# Honda foreman 500 tire recommendations



## sniper's mojo

Picked up a 2006 Honda Foreman 500 4x4. I am looking to replace the stock tires but have a couple of questions. I had ITP Mud Lites on my previous 4x4 that came with it when I bought it and I thought they were to bumpy on a hard pack trail. I rarely go mudding but do some general trail riding with mud and all other types of terrain. The main use for this machine is gonna be for plowing the driveway and ice fishing so snow traction is my primary concern. Do tires in the mud tire category also make the best snow tires? Should I stick with the stock tire size of front=25x8x12, rear=25x10x12 or go with something taller and wider. My uneducated guess would be that taller can't hurt but that wider may reduce my snow traction. What is the tallest and widest I can fit in their without any rubbing or bottoming out? Any recommendations would be greatly appreciated. I live in clinton township so if you know of any stores with a good selection that would be helpful as well although the last time I just ordered them off of the internet. Thanks!


----------



## CAMODIAK

maxxis bighorn. built tough, built to last. some folks have well over 3000 miles on there machine with bighorns. i may be buying some too, same size matter fact, had them before, going back to them.
if you'd like check out www.atvoffroad.net in the accesories,gadgets and toys section, there is quite a few of us chatting about this very subject....
tooltime.
if you want, maybe you and i could look together and get a discount. i have a few places in mind to buy them from.....

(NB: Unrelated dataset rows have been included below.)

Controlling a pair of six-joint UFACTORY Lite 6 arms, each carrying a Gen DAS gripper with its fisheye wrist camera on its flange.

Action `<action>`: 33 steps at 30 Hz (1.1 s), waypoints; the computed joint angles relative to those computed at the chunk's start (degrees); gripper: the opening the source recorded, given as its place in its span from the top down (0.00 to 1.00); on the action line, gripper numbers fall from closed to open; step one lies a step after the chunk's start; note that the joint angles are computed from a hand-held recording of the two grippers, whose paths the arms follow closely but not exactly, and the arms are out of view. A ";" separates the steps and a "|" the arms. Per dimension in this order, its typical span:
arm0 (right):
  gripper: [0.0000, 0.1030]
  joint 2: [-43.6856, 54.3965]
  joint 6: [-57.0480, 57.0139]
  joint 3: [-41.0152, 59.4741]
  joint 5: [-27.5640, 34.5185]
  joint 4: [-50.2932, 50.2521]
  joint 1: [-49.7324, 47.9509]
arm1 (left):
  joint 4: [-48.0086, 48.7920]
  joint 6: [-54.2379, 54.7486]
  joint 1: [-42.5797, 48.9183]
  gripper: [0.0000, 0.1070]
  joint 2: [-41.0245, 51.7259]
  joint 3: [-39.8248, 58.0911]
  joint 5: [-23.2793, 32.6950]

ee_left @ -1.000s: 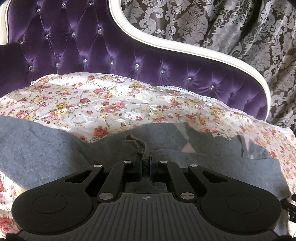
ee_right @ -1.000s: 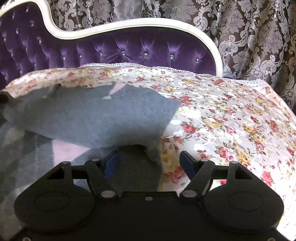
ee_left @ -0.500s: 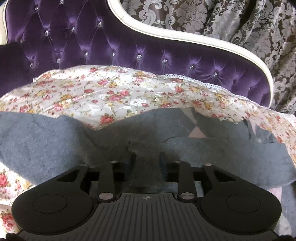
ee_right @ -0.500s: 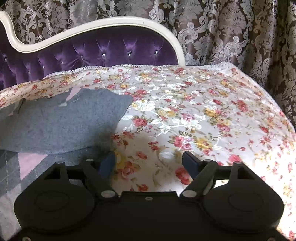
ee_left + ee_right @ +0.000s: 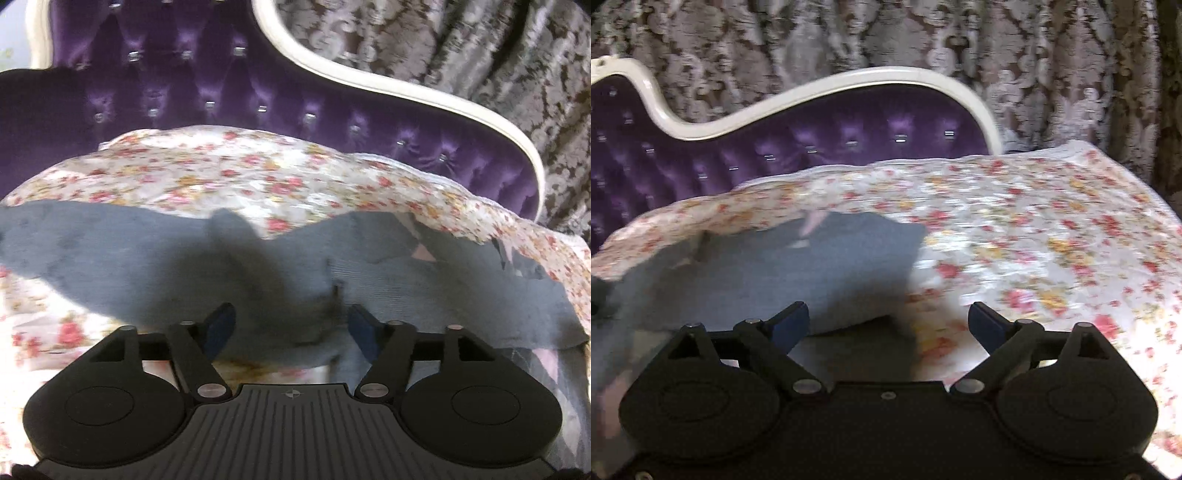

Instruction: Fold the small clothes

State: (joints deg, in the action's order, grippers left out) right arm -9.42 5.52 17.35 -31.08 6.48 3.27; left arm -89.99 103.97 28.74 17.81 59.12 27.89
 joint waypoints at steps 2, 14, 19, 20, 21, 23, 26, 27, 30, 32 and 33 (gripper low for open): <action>0.08 -1.62 0.66 -0.65 0.46 0.68 3.79 | 2.17 -1.82 2.95 0.36 0.75 1.50 0.55; 0.07 1.93 -7.03 2.54 -0.52 16.21 25.53 | 15.05 -20.06 18.74 0.36 19.29 26.75 2.34; 0.07 4.12 -9.71 4.52 -0.51 20.46 29.34 | 14.56 -21.54 22.00 0.36 27.38 37.40 3.71; 0.07 4.59 -10.16 4.95 -0.48 21.15 29.86 | 14.37 -21.71 22.48 0.36 29.11 39.63 4.34; 0.07 5.18 -10.61 5.51 -0.47 21.96 30.47 | 15.16 -23.03 22.60 0.36 30.99 42.18 4.61; 0.07 6.35 -10.87 6.38 -0.59 22.97 31.48 | 18.41 -27.10 22.73 0.36 34.52 47.13 5.00; 0.07 8.32 -11.15 7.79 -0.62 23.70 32.45 | 22.09 -32.05 22.96 0.36 39.44 54.13 6.31; 0.07 8.88 -11.37 8.19 -0.58 23.91 32.72 | 22.78 -33.09 22.80 0.36 40.72 56.12 6.58; 0.07 10.63 -12.11 9.65 -0.08 24.29 33.11 | 22.56 -33.17 22.32 0.37 42.23 58.56 5.97; 0.07 11.50 -12.16 10.21 -0.04 24.41 33.40 | 22.38 -34.26 22.07 0.37 43.78 61.33 6.14; 0.07 11.80 -12.23 10.40 -0.03 24.58 33.56 | 22.20 -34.84 21.81 0.37 44.34 62.34 5.77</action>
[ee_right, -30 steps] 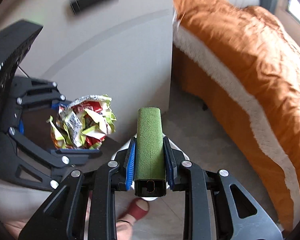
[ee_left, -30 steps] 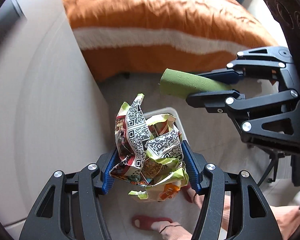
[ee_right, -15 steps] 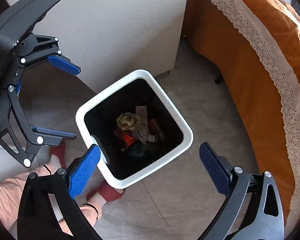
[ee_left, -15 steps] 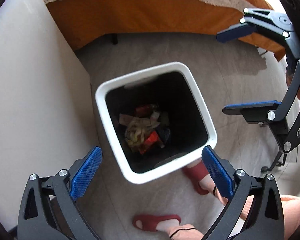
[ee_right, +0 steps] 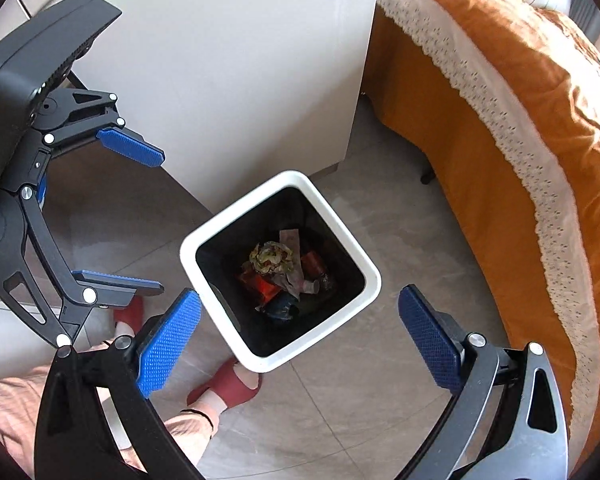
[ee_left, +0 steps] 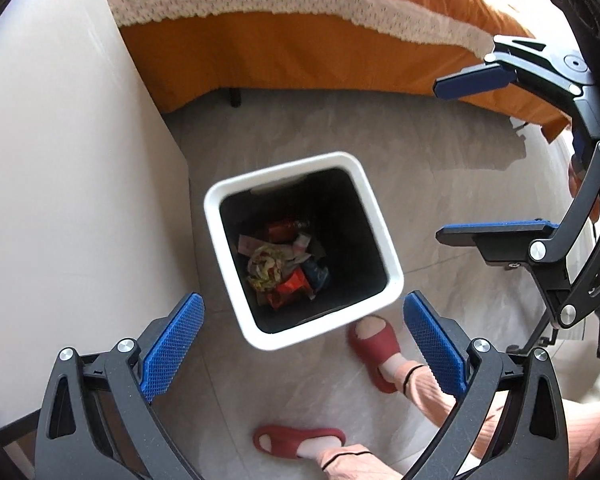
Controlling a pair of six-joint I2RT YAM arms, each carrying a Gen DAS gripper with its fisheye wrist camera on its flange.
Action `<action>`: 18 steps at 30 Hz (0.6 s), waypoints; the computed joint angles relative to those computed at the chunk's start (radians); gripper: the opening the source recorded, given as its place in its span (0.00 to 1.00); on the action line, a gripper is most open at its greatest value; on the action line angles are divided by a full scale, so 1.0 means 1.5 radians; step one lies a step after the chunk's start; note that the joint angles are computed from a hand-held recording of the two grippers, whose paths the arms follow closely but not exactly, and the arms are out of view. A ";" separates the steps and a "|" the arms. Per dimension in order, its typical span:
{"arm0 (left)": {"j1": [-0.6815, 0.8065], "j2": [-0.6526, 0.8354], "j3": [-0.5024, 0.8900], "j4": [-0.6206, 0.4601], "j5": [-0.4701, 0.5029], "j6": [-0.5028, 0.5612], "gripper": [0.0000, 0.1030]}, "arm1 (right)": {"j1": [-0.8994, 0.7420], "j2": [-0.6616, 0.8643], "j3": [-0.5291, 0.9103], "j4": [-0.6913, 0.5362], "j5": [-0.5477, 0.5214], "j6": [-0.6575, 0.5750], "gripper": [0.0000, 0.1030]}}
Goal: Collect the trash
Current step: 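Carry wrapper and tube over the white bin and open both tools, then move both tools back to the desk toward the last two wrappers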
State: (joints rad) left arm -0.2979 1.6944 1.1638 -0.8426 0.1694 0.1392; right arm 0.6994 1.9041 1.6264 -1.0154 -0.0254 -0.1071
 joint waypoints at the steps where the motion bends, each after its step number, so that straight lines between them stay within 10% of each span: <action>1: 0.000 -0.009 0.006 -0.011 0.001 -0.003 0.96 | 0.003 -0.007 0.014 -0.016 0.003 0.006 0.96; 18: -0.010 -0.168 0.283 -0.282 0.001 -0.083 0.96 | 0.062 -0.016 0.438 -0.325 0.081 0.128 0.96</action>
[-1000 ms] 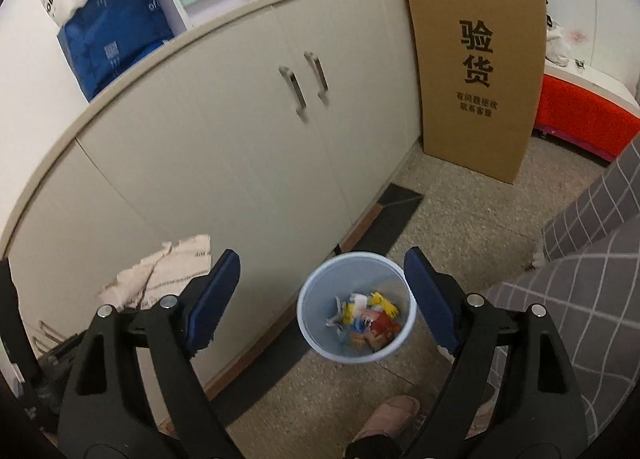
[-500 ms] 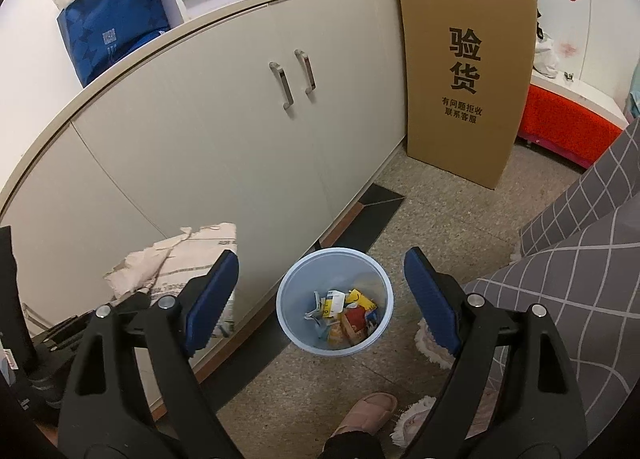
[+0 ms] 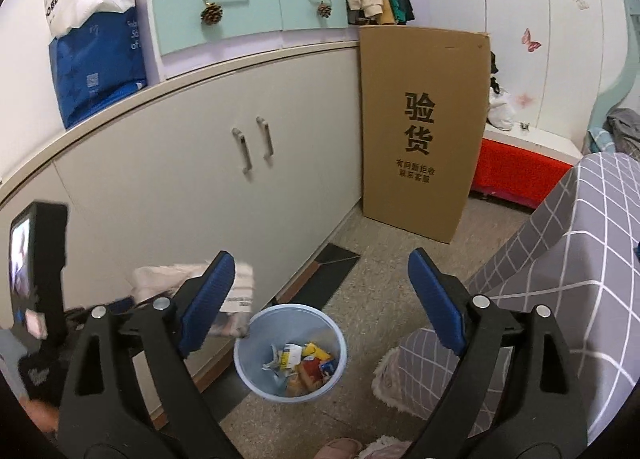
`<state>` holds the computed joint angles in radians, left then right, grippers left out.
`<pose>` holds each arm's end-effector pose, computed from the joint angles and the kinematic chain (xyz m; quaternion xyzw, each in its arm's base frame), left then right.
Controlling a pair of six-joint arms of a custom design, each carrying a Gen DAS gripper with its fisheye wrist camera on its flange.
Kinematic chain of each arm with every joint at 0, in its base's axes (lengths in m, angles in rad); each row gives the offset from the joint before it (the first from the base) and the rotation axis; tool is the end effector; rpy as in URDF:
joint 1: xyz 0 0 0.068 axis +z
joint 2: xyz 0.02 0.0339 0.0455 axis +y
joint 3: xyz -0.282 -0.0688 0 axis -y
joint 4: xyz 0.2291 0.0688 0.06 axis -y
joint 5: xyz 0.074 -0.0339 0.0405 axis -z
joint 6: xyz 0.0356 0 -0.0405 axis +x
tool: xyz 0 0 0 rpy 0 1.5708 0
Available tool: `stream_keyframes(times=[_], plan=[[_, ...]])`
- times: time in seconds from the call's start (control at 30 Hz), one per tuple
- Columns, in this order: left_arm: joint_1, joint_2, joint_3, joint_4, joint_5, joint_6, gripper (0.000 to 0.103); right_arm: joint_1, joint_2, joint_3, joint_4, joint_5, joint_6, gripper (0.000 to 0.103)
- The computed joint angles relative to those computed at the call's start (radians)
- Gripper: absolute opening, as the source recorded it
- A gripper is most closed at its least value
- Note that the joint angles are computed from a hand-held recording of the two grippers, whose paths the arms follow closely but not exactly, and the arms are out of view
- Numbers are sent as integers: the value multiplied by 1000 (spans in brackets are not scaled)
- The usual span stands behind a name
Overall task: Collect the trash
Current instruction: 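Carry both items to the wastebasket and open both tools over it, then return to the table and grasp the blue snack wrapper with the left tool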
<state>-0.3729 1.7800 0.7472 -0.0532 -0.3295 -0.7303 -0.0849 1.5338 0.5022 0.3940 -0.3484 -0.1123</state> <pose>0.2814 -0.0977 0.1281 -0.2090 0.9354 0.0115 0.2851 0.2651 -0.0104 0.1655 -0.0900 0.8784 0.1104 0.4561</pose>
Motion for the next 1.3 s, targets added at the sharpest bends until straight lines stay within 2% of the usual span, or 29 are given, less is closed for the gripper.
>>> stream_keyframes(times=[0.17,0.37,0.5,0.7,0.77,0.87,0.93,1.07,1.2,1.3], plan=[[-23,-27,-10,-5,12,-27,70,-15,9,17,-46,-10,-15,87],[-89,-132,-52,-46,-24,-73,70,-49,-48,16,-117,-57,-16,89],[-164,-237,-58,-113,-86,-116,71,-101,-126,32,-231,-138,-36,90],[-326,-334,-2,-240,-198,-182,73,-262,-316,-6,-287,-306,-56,97],[-382,-347,29,-280,-231,-207,74,-329,-349,21,-362,-367,-94,97],[-482,-331,114,-345,-279,-233,75,-468,-335,127,-580,-486,-172,97],[-543,-302,174,-384,-309,-246,75,-547,-306,184,-679,-562,-216,97],[-629,-228,283,-421,-336,-245,77,-741,-248,317,-912,-681,-408,97],[-691,-99,452,-463,-311,-199,78,-891,-148,449,-1088,-714,-582,97],[-719,12,596,-481,-269,-139,78,-988,-63,540,-1122,-703,-631,97]])
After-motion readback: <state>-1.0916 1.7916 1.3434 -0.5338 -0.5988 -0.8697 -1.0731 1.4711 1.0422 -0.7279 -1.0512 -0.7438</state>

also, im selling some carlisle mudwolf's...they are 26'' tires. mad for mudding and trail. good reviews. 200.00 and they are yours......used but tons of tread left..let me know


----------



## sniper's mojo

I guess this would have been a better topic in a few months but I ended up buying gbc gators in the stock size. I guess now the next step is a suspension lift! I have owned 2 hondas and a yamaha big bear prior to this quad and I have got to tell you that is the last yamaha I will ever own. The ride, power, gearing, and overall smoothness of the engine performance on this honda is incredidible comaparably speaking. I got used to having to play with the choke for the first ten to fifteen minutes with the yamaha in cold weather, which made me foget that with the Honda power that is a 30 second or so issue tops! God bless big red, she may be behind a bit in technology but she is still hands down the best overall running engine on the market. Let the debate begin, LOL! Happy as hell to be back in a Honda with no worries either way!!!


----------



## ENCORE

I've been checking out the ITP 589 M/S tires. I plow snow, lots of it and need the traction. Unless one of the lanes has mud in it from a rain, I'm never in mud. I use the quad mostly in the winter, always plowing and I use it for ice fishing. These tires, so they claim, are made for both mud and snow. In the summer, I use the wife's gator most of the time.
I called locally here and have someone looking if he can get them and at what price. Searching the net, this is about the cheapest price that I can find. I believe they include free shipping. http://www.helmetsandtires.com/
This site, although more expensive shows the tire better: http://www.itptires.com/utilityatv/589_ms.html


----------



## pikeman1

If you put bigger tires on just make sure your ride can handle it. If it is a automatic and you go to big or heavy you will go through belts. You need to put a clutch kit on to handle the bigger tires. The 589 tires are nice but they are heavy. I wouldn't go bigger than 26s with those. I have 27" Maxxis Zillas on my outlander 500 and it goes through the snow. I only use them in the winter for plowing and icefishing, in summer I put will put the stock ones back on. 
Lots of places to buy tires from and get info on tires. I bought mine from mudthrowers. And I got a lot of info about tires from mudbog.net. I had a guy from the site who has a sponsor that deals in tires give me a 10 percent discount when I bought mine and saved me 60-70 bucks, plus free shipping. 
And I wouldn't put a lift on it. The higher you go from stock the more things are going to wear out faster.


----------